Stopping at the line that holds "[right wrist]", repeat the lines below exactly, starting from the very first and including that final line.
◆ ◆ ◆
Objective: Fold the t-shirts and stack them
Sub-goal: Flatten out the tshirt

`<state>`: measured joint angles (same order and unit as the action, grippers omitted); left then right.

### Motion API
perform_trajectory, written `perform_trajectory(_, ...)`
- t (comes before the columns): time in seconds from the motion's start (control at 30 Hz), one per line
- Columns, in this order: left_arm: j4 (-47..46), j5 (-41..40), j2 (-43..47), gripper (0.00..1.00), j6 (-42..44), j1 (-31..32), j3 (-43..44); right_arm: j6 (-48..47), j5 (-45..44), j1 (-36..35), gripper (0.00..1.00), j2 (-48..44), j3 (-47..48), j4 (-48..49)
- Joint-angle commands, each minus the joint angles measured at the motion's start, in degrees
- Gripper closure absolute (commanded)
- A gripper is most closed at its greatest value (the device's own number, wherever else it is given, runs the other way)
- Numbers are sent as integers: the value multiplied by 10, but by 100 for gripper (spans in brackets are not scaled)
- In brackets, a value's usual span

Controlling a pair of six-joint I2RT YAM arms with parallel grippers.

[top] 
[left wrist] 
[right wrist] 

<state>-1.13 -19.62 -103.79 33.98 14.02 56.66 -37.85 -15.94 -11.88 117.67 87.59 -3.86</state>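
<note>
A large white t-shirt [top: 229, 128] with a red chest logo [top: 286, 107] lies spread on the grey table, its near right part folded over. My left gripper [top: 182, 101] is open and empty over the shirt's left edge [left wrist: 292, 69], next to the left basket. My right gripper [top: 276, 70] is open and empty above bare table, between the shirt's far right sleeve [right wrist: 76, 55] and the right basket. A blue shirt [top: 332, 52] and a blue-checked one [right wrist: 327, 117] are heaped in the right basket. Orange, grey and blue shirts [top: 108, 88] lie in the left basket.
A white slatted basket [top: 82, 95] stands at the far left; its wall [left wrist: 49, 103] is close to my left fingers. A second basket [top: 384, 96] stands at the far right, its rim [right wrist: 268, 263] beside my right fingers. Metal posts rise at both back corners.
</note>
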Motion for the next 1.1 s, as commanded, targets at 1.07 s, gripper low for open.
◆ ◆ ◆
#### Result for this task:
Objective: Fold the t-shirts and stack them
Sub-goal: Flatten out the tshirt

`<state>`: measured joint angles (same order and unit as the action, grippers omitted); left then right.

### Motion API
perform_trajectory, written `perform_trajectory(_, ...)`
- t (comes before the columns): time in seconds from the motion's start (control at 30 Hz), one per line
- Columns, in this order: left_arm: j4 (-47..46), j5 (-41..40), j2 (-43..47), gripper (0.00..1.00), j6 (-42..44), j1 (-31..32), j3 (-43..44); right_arm: j6 (-48..47), j5 (-45..44), j1 (-36..35), gripper (0.00..1.00), j2 (-48..44), j3 (-47..48), j4 (-48..49)
- Joint-angle commands, each minus the joint angles measured at the motion's start, in degrees
- Gripper closure absolute (commanded)
- A gripper is most closed at its greatest value (the device's own number, wherever else it is given, runs the other way)
- Numbers are sent as integers: the value multiplied by 10, but by 100 for gripper (spans in brackets are not scaled)
- In brackets, a value's usual span

Controlling a pair of six-joint I2RT YAM arms with parallel grippers.

[top] 
[left wrist] 
[right wrist] 

There is nothing more to add to this answer.